Lipid retention and chronic inflammation in the arterial wall build atherosclerotic plaques that narrow the coronary lumen and limit the increase in flow needed during exertion, producing demand ischemia (Libby, 2019; Hansson, 2005). When a vulnerable plaque ruptures or erodes, thrombus forms acutely on its surface and can abruptly occlude the artery, causing an acute coronary syndrome and, if flow is not restored, infarction of the supplied myocardium. The severity and duration of the supply-demand mismatch determine whether ischemia is reversible or progresses to cell death, and reperfusion of previously ischemic tissue can add its own injury.

Clinical relevance

Coronary artery disease is the leading single cause of death worldwide, and understanding its pathogenesis, acute presentations, and ischemic consequences underpins both medical and surgical cardiology (Wang, 2016; Byrne, 2023).
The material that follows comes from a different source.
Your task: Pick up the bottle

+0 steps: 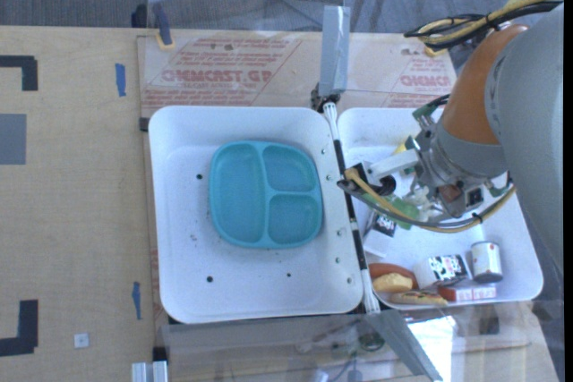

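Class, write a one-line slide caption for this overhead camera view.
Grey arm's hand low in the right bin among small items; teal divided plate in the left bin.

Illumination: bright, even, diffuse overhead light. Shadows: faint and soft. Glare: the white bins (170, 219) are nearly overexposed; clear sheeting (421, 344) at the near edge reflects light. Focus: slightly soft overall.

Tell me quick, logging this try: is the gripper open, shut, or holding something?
Gripper: cannot be told; it is low over the right bin, with the wrist and cables covering it.
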Available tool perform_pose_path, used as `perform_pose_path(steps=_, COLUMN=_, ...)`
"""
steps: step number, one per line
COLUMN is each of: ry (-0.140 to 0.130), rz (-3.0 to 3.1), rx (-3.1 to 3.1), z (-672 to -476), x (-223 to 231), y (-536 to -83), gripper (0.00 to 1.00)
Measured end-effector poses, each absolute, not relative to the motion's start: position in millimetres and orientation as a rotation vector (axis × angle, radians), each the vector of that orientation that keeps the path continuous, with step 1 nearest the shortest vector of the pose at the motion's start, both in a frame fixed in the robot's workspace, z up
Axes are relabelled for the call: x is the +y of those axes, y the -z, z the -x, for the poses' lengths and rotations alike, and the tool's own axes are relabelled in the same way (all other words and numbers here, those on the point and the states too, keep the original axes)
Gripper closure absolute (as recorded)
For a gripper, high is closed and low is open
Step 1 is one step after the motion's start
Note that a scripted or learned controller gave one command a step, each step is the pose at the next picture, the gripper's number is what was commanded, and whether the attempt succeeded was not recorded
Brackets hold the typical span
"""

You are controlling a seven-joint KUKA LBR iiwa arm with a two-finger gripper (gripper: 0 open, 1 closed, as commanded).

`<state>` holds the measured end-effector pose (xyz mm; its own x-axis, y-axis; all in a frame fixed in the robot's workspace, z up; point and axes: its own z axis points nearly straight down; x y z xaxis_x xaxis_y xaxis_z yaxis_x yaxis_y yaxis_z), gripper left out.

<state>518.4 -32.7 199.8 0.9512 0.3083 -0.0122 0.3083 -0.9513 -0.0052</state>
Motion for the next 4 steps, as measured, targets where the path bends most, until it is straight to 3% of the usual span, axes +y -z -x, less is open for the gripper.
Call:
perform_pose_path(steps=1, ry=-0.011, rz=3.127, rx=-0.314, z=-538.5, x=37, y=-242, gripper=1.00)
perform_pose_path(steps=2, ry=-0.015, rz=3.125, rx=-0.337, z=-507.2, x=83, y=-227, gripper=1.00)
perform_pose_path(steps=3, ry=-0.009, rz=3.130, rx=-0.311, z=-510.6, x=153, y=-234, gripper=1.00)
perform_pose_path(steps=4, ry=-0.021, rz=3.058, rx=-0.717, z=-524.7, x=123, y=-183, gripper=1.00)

This area describes how the disease arises and behaves to support appraisal of the evidence base; it is not a protocol for diagnosis or treatment of any individual.

Epidemiology

Ischemic heart disease is consistently ranked among the top causes of global mortality and disability, with burden concentrated in older adults and influenced by smoking, dyslipidemia, hypertension, diabetes, and other cardiovascular risk factors (Wang, 2016).

Evidence & guidelines

Contemporary professional-society guidelines, such as the 2023 European Society of Cardiology guidelines on acute coronary syndromes, synthesize the evidence on definition, risk stratification, and management of CAD presentations and are the standard reference for current practice (Byrne, 2023).

History

The recognition of coronary atherosclerosis as the basis of angina and infarction developed across the twentieth century, and the modern inflammatory understanding of the disease was consolidated in reviews such as Hansson (2005) and Libby (2019), reframing CAD as an immune-inflammatory as well as a lipid-driven disorder.

Key figures

  • Peter Libby
  • Göran K. Hansson

Related topics

Seminal works

  • hansson-2005
  • libby-2019

Frequently asked questions

Is coronary artery disease the same as myocardial ischemia?
They are closely related but not identical. Coronary artery disease is the disease of the arteries, usually atherosclerotic; myocardial ischemia is the resulting state in which heart muscle receives insufficient blood. CAD is the most common cause of myocardial ischemia.
Why is this area placed under cardiothoracic and vascular surgery?
Because surgical coronary revascularization is one of the major treatments for advanced coronary artery disease, the disease's biology and presentations are foundational background for that surgical field. The entry itself describes the disease and does not give surgical or medical advice.